§ Assignment: Answer with a bare number: the count of lines in the data below that contain the word "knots".

§ Extracted material:
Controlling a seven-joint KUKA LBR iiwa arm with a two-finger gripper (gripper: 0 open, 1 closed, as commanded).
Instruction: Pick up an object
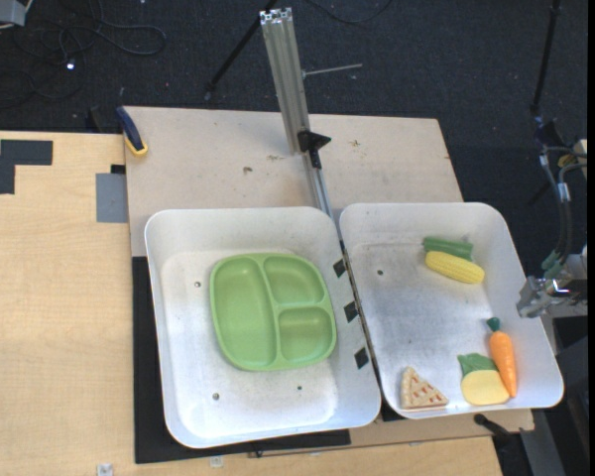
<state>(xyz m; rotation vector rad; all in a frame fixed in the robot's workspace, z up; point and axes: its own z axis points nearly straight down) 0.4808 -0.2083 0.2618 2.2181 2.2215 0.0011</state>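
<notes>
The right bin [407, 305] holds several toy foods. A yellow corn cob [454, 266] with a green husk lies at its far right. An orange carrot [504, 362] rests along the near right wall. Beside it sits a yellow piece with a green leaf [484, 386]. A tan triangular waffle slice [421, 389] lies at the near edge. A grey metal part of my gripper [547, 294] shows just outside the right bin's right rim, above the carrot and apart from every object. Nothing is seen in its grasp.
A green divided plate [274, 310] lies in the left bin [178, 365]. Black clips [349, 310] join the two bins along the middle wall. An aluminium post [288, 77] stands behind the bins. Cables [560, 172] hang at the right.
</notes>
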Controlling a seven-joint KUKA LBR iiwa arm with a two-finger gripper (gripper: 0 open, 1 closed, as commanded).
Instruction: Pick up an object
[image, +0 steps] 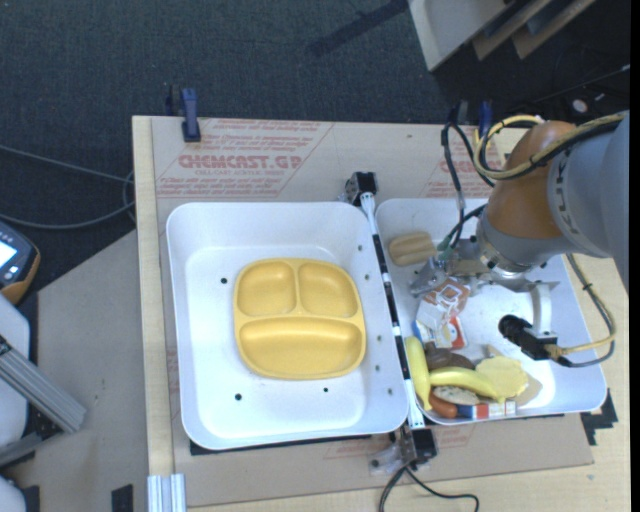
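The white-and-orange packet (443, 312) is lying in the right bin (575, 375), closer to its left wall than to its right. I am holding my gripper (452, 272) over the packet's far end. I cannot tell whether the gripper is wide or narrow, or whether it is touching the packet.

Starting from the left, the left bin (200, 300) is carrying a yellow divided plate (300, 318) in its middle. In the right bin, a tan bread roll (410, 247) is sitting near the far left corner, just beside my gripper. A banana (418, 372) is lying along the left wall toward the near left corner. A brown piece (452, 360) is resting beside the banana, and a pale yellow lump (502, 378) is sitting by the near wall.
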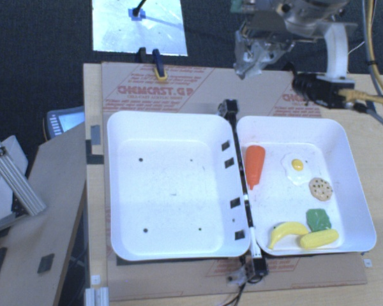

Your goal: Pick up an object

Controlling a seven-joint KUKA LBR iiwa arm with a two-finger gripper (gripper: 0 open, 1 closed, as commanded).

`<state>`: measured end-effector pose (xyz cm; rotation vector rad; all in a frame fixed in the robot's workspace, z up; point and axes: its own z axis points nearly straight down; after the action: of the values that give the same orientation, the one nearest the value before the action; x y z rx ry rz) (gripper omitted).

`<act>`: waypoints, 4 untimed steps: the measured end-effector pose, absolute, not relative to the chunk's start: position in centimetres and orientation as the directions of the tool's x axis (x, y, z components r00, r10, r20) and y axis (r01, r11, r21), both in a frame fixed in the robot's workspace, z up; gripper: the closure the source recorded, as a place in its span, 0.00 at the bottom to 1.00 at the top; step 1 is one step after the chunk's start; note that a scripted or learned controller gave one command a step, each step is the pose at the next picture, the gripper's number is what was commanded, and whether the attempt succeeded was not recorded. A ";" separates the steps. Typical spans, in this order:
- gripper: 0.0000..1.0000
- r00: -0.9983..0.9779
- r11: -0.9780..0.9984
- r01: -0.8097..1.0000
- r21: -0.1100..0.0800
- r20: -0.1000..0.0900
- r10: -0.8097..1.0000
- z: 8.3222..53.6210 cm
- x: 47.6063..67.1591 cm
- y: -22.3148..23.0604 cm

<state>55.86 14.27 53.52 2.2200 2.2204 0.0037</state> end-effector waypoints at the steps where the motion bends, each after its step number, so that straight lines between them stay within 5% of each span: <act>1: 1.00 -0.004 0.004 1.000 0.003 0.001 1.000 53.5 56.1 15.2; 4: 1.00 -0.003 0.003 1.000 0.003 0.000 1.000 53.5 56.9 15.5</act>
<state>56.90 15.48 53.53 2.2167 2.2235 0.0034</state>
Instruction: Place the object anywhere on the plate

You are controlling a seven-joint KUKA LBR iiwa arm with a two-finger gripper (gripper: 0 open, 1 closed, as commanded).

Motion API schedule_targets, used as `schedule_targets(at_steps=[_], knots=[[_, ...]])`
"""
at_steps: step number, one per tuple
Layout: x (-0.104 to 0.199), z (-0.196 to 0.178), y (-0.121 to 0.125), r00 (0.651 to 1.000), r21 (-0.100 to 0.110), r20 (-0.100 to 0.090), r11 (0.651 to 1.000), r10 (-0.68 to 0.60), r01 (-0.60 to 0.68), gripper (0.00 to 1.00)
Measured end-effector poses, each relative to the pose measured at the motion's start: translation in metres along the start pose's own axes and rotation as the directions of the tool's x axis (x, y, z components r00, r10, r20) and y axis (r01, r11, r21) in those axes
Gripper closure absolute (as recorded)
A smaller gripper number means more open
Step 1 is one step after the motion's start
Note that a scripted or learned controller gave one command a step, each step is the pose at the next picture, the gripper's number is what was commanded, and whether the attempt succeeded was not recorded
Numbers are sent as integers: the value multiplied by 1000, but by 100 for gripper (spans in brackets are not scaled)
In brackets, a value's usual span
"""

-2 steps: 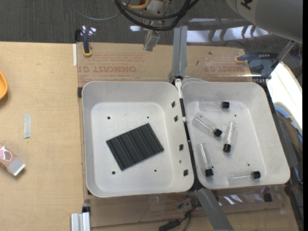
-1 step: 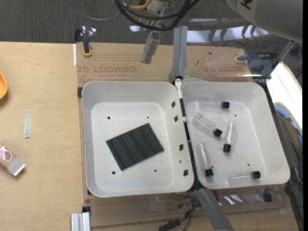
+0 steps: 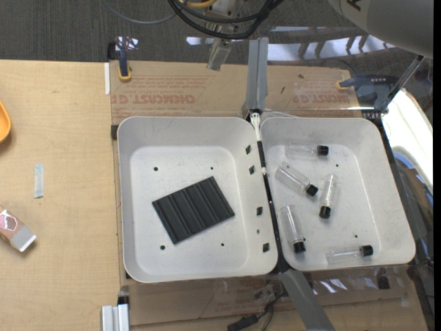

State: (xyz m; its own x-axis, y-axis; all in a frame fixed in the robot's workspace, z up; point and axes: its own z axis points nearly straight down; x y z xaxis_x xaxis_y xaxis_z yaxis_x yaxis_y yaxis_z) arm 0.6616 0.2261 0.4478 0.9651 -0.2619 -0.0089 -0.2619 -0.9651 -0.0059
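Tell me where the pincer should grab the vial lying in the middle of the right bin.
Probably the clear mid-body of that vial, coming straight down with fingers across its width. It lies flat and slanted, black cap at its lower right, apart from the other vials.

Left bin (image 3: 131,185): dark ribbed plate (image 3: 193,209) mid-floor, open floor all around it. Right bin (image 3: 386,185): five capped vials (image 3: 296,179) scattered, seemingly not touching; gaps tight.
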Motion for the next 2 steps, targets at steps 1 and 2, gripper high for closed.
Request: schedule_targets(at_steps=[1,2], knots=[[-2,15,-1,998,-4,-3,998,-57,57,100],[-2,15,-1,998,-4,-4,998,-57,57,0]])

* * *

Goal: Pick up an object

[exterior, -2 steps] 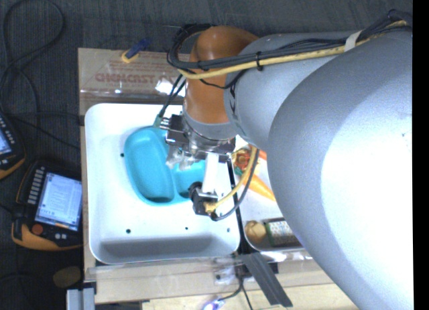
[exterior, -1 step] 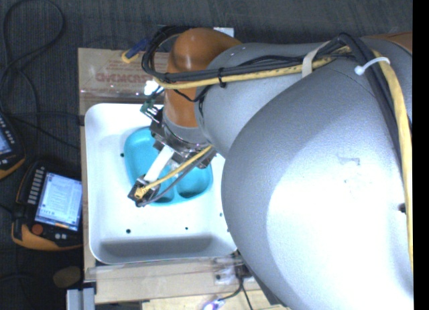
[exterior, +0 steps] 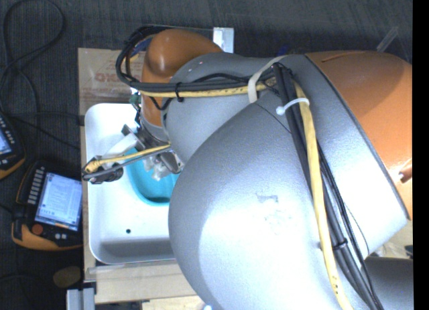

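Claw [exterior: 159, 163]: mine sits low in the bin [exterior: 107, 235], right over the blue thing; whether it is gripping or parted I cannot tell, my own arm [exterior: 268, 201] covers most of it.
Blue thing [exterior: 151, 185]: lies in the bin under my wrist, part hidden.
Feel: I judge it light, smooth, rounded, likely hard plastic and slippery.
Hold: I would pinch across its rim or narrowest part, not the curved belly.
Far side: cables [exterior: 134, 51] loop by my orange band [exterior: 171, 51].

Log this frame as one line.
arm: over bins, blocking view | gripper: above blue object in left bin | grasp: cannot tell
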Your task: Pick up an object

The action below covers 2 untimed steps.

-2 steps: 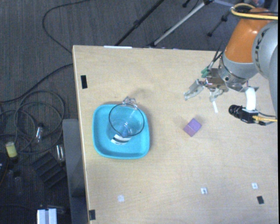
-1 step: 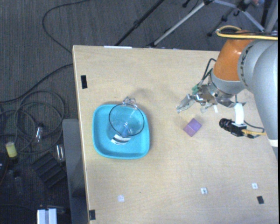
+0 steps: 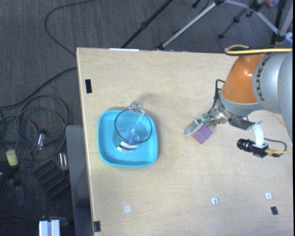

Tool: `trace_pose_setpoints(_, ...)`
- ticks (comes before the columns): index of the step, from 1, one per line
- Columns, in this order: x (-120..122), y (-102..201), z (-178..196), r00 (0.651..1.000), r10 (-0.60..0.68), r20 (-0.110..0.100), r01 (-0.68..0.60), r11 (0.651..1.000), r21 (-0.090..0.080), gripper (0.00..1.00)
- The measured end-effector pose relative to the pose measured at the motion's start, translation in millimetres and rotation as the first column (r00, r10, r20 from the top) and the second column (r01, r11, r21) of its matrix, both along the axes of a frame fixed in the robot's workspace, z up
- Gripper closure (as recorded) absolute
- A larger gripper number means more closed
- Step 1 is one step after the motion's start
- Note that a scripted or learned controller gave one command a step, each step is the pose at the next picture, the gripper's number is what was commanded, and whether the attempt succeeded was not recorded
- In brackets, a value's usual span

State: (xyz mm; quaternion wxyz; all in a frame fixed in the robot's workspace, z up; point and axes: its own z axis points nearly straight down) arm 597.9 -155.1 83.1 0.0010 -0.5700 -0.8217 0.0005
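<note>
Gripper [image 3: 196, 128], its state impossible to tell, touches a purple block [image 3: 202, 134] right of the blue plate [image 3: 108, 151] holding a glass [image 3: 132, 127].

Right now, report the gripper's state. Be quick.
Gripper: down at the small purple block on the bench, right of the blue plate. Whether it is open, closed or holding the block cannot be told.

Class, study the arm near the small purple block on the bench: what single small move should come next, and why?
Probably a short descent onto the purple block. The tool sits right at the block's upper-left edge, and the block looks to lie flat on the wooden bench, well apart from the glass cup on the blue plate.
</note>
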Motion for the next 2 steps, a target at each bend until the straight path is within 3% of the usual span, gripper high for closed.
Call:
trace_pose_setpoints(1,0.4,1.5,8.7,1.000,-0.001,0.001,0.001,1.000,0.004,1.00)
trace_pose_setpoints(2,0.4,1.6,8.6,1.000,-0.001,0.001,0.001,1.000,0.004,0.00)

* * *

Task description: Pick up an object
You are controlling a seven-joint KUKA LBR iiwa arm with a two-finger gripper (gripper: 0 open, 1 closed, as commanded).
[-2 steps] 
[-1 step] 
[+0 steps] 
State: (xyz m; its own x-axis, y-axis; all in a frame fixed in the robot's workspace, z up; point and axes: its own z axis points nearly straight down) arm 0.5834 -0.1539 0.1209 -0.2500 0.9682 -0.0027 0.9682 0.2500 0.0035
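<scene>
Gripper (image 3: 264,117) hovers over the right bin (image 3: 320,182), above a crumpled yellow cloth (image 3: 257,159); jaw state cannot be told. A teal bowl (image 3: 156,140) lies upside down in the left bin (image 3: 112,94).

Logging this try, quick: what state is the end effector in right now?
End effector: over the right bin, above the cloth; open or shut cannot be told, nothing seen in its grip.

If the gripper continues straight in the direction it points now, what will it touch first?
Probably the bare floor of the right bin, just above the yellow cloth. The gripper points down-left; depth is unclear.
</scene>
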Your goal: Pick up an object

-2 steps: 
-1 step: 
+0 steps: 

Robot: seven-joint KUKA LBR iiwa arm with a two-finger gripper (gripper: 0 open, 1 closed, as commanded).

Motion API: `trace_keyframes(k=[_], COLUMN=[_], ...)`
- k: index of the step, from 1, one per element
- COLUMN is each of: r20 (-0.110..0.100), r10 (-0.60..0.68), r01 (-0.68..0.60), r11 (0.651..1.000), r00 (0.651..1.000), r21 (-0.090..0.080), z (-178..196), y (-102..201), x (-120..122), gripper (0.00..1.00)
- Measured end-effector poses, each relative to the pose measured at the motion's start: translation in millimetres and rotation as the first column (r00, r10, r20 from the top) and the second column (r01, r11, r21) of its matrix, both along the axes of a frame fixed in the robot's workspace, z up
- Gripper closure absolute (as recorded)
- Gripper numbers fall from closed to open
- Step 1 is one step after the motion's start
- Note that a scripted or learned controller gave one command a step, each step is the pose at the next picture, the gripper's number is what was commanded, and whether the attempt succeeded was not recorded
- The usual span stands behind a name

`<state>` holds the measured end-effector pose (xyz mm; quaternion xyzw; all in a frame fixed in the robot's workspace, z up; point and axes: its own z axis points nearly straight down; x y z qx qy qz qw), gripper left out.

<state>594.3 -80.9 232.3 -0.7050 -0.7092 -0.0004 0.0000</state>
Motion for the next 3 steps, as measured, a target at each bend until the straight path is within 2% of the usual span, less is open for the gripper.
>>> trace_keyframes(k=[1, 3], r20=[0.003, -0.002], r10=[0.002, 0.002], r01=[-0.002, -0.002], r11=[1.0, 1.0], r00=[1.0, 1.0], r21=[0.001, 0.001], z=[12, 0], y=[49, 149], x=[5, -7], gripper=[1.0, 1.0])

§ Written answer: 2